PROG: 35 – THE ULTIMATE WARRIOR
Plot: On the Ice Planet Lexor two cities have fought ceaselessly for 10,000 years. Finally one side unveils Peron, a solider whose glaze destroys everything in his view. Peron quickly vanquishes all enemies and returns to his city a hero. The King bids him a private audience and unveils a gift to thank him for his prowess on the battle field.
Shock: The King unveils a mirror and Peron cannot help but gaze into it and so destroys himself. The King congratulates himself on ridding the kingdom of a dangerous future challenger for power.

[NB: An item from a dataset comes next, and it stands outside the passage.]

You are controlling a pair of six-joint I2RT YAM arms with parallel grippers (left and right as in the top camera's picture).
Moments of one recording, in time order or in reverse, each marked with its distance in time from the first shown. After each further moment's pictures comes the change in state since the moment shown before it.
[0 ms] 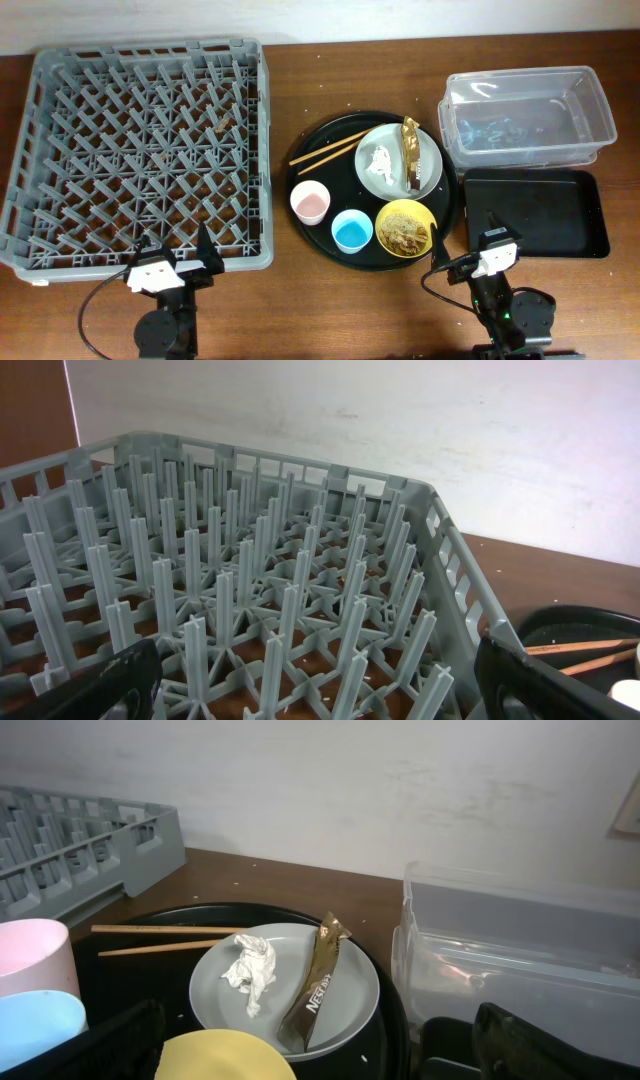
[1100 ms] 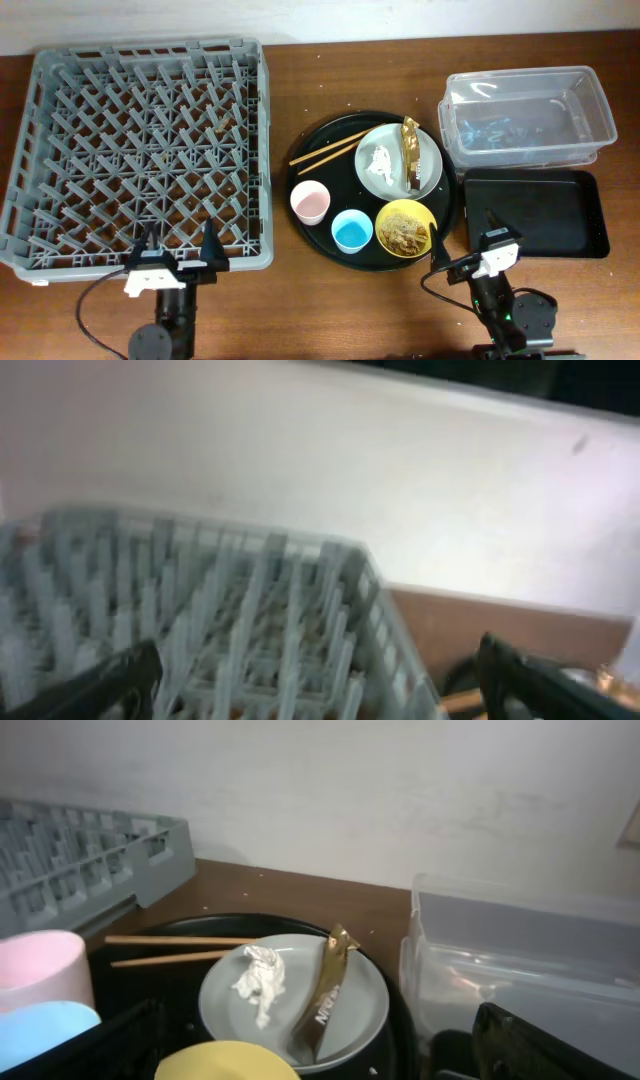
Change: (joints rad) left arm 0.000 0.003 -0.003 0.212 0.142 0.000; right arm 0.000 0.000 0.006 0.024 -0.024 0.027
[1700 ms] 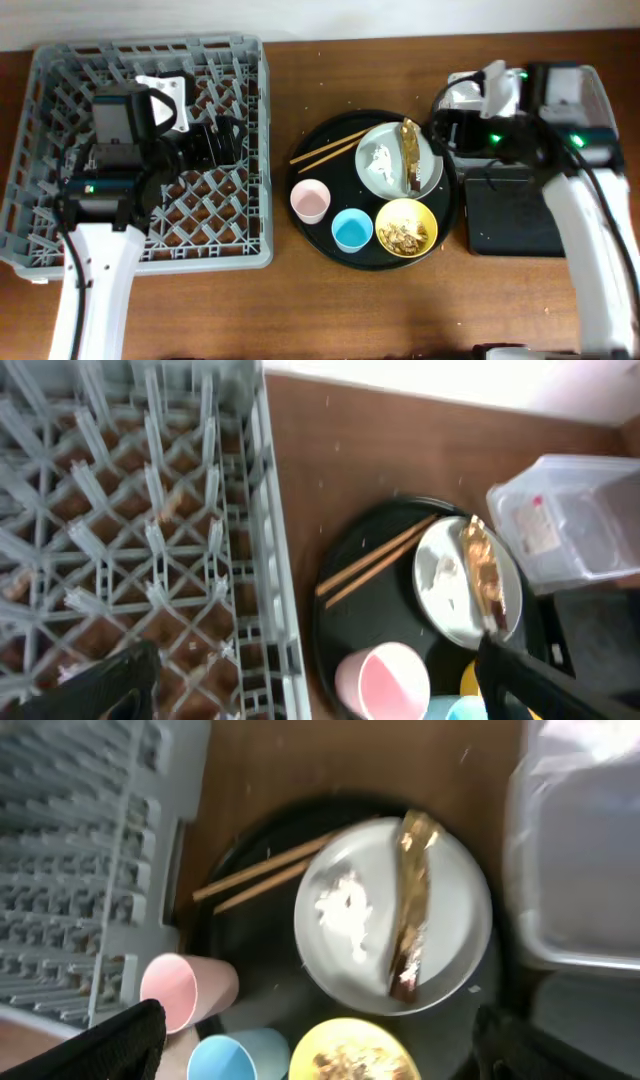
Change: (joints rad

Thoughts: A future shock with little to recommend it beyond the Machiavellian delight of the scurrilous King winning out. The script is utterly nonsensical – how does one train to have eyes that kill? At least X-men have the conceit of mutant genes whereas Peron simply ‘has trained for 20 years’ (and if you are investing in a 20 year training cycle surely you’d have more than one warrior on the program?). Peron goes to battle on an Ice planet, which presumably has lots of… ice. So no chance of catching your own reflection in the ice eh? Or on all that shiny metal work these bizarre future knights are dressed in. Good job the king had the only mirror too – otherwise a 20 year training program might have been for naught had Peron nipped into a public convenience and looked up when washing his hands. Add to this a surfeit of stupid fantasy names dropped hither and thither for little reason and Robert Flynn’s first Future Shock is deeply unimpressive. However even then there could no-doubt have been a market for it had the art been up to par but if anything the barely fan-art efforts, credited to Marzal Canos, is even worse than the script. It certainly ranks as the worst art in a Future Shock up to that point. It’s hard to know whether Canos really can be the source of such inept work – he had already worked, at times with Lozano, on several 2000AD strips, notably MACH 1, and while that art was hardly astounding it certainly was competent and professionally done. This three page Shock has, at most, one panel that is of a professional standard, and even it isn’t much more than hacked-out. Whoever is responsible for this, or whatever division of pencils and inking may be behind it they certainly can view it as the nadir of their career. If it was Marzal Canos then it is at least fair to point out that he has gone on to far better work.
Shock’d? The fate of Peron is a shock in that there has been no indication it has been coming nor is it in any way convincing or logical. As may be clear the shock is in just how bad the art in this is in a Prog that featured the sumptuous work of Ian Gibson and Dave Gibbons.